World’s top scientists in speaker recognition together again – this year at Johns Hopkins

The world’s leading researchers in speaker recognition just can’t imagine spending summer without each other. After the success of Brno Speaker Recognition Workshop BOSARIS 2010 and BOSARIS 2012 (well, the 2012 took place a bit later than in summer), the group gathered again – this year hosted by the Center for Language and Speech Processing at the Johns Hopkins University. The workshop takes place from June 24 to July 26 as a continuation of the tradition of JHU summer workshop series.
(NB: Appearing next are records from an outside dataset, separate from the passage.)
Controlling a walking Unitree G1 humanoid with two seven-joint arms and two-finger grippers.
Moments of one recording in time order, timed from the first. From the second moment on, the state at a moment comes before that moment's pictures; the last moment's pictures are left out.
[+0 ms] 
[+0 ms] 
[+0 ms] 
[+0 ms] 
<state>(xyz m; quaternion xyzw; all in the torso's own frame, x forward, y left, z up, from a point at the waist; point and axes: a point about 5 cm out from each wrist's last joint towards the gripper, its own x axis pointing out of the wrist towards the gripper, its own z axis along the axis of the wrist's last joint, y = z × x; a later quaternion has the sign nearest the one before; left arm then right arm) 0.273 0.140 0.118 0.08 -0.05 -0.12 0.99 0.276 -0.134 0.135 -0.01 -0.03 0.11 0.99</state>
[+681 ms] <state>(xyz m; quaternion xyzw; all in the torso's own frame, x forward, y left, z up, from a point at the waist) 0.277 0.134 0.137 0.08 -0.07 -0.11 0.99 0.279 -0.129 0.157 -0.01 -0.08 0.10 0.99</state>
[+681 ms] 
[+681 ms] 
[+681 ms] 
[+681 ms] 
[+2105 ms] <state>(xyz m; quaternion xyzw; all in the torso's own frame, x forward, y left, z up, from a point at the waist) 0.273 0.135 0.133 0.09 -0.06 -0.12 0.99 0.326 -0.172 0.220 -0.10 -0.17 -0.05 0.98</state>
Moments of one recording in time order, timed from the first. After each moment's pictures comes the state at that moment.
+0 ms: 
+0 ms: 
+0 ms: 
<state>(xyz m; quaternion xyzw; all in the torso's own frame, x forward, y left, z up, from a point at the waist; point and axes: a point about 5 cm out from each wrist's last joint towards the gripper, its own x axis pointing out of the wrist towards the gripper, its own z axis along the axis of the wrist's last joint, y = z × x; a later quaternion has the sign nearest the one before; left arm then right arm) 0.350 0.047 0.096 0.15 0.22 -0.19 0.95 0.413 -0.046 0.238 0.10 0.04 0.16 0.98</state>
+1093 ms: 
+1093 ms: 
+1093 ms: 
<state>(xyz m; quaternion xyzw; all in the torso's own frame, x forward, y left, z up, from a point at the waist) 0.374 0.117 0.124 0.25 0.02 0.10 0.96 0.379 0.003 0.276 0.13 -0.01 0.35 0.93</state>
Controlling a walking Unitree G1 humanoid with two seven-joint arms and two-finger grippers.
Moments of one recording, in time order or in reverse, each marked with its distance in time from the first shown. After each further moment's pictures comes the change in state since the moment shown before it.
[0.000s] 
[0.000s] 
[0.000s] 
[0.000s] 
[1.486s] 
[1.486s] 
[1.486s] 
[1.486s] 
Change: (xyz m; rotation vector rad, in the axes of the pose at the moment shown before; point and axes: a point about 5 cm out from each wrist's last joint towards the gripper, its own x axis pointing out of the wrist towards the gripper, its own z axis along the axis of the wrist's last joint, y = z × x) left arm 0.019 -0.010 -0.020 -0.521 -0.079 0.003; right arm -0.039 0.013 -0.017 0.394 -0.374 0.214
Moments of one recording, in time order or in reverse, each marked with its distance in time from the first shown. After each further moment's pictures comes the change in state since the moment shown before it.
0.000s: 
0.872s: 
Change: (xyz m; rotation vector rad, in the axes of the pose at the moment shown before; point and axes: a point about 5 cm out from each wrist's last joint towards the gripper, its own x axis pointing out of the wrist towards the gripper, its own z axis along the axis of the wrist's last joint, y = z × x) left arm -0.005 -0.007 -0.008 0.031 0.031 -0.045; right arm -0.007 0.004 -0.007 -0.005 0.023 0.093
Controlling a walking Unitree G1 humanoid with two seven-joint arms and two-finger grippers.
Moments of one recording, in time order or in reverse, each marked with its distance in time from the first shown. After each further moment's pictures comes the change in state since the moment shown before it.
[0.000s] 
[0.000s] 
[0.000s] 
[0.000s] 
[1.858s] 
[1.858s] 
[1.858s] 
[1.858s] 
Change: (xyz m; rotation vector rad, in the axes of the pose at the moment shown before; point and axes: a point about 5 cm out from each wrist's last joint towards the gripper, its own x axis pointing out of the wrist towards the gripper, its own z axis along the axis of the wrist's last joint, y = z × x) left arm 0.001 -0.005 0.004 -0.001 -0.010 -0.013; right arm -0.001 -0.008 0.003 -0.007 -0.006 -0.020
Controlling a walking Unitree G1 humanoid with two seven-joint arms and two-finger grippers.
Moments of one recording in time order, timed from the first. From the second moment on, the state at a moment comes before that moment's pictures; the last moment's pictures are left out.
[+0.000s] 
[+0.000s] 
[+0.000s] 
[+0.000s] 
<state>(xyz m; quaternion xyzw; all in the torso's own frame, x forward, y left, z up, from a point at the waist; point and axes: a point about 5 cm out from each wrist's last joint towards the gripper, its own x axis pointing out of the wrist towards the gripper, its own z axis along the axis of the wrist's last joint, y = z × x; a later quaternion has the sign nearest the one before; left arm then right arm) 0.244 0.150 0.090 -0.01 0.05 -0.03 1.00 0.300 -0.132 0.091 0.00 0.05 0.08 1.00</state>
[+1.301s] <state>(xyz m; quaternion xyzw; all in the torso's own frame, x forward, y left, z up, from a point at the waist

The people present at JHU (in alphabetical order) are

Jahangir Alam CRIM, Canada Ph.D. student
Hagai Aronowitz IBM Haifa Research Lab, Israel researcher
Niko Brummer Agnitio, Spain senior researcher
Lukas Burget BUT, Czech Republic senior researcher
Sandro Cumani BUT, Czech Republic post-doc researcher
Najim Dehak MIT, USA senior researcher
Patrick Kenny CRIM, Canada senior researcher
David Martínez University of Zaragoza, Spain Ph.D. student
Ignacio Lopez Moreno Google Inc., USA software engineer
Oldrich Plchot BUT, Czech Republic PhD student
Albert du Preez Swart Agnitio, Spain researcher
Themos Stafylakis CRIM, Canada post-doc researcher
Carlos Vaquero Agnitio, Spain post-doc researcher
Karel Vesely BUT, Czech Republic PhD student
Jesús Villalba University of Zaragoza, Spain post-doc researcher

with others involved distantly.

The topics the team tackles include:

  • Automatic clustering of speakers in large data collections
  • Adaptation of speaker recognition system to unlabeled mismatched data sets
  • Accuracy of speaker recognition for short durations, where the phonetic content is the predominant source of intersession variability
  • Speaker recognition robust to distortions (e.g. additive noise)
  • Investigation into how to make artificial neural networks useful in speaker recognition

The team closely cooperates with concurrently running SCALE (Summer Camp for Applied Language Exploration) workshop organized by JHU Human Language Technology Center of Excellence (HLTCoE). SCALE targets “Limited training data”, “Noisy labels” and “Large-scale speaker clustering with side-information” problems - overlapping topics allow the two teams to benefit from intense cooperation.